Return only those lines of the listing that hold the word "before".

◆ **Stored data**
━━━━━━━━━━━━━━━━

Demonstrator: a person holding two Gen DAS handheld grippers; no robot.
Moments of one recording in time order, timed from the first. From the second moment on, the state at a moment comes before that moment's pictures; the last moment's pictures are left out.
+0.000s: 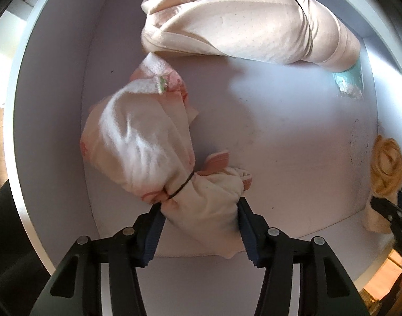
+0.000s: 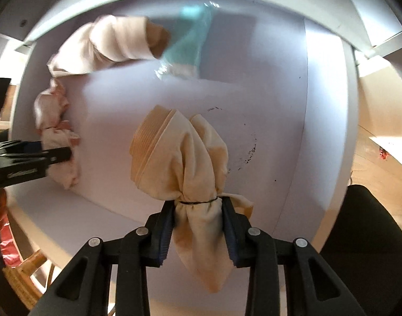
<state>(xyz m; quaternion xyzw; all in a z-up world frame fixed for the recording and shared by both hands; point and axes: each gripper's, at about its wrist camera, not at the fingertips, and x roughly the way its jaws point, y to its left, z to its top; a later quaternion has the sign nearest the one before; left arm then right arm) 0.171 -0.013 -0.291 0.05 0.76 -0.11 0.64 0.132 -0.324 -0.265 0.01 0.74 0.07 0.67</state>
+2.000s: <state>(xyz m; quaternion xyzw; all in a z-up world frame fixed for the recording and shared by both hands) 0.162 -0.026 -0.281 0.05 0.75 -0.11 0.65 0.359 -0.300 0.028 0.11 0.57 0.02 0.81</state>
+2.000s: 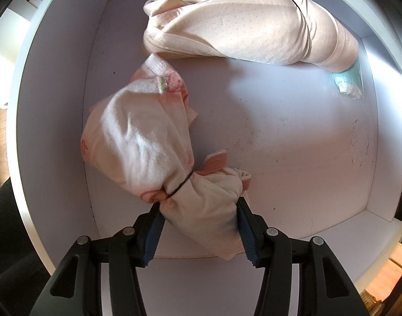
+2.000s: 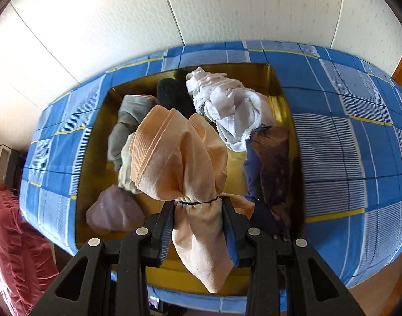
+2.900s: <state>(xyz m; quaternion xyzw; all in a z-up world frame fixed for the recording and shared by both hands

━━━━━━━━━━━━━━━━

◆ **Answer to the problem**
Moments of one recording in time order, timed from the first. From the second moment on, the state at a moment comes before that moment's pictures; the last moment's pictures are left out.
<state>(xyz m; quaternion xyzw; all in a z-up world frame fixed for the recording and shared by both hands; point and axes: each gripper's, at about its wrist camera, not at the fingertips, and x roughly the way its jaws point, y to its left, z to its top; a later quaternion has the sign nearest the one before; left arm then right arm) 0.171 -0.013 -0.291 0.05 0.76 -0.11 0.64 0.132 -0.324 -0.265 0.01 0.74 0.07 0.67</state>

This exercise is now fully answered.